▸ AIM OF THE EXERCISE: In the listing below, count each line containing "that" and answer with the count only.

* * * * * * * * *

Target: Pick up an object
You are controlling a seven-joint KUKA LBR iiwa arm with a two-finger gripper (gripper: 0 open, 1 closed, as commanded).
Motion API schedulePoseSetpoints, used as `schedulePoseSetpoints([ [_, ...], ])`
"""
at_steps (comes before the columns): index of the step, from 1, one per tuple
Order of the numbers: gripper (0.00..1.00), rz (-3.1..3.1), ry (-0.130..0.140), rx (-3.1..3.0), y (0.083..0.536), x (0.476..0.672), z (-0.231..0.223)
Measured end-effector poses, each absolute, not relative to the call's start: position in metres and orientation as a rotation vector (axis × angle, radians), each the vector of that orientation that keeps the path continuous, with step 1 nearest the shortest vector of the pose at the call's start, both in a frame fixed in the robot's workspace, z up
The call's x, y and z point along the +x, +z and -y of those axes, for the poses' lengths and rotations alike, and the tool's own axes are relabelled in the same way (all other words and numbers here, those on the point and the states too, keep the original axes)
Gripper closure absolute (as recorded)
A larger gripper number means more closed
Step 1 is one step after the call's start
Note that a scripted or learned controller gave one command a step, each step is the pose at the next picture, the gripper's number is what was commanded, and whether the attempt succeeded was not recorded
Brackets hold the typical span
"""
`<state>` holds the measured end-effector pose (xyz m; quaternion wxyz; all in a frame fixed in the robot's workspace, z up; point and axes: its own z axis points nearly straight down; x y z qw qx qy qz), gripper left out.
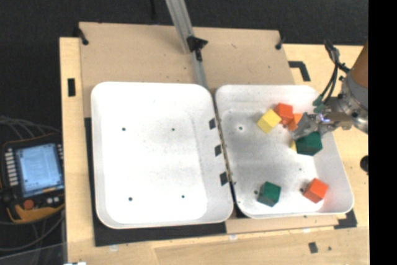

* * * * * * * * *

▸ WRITTEN ANSWER: 2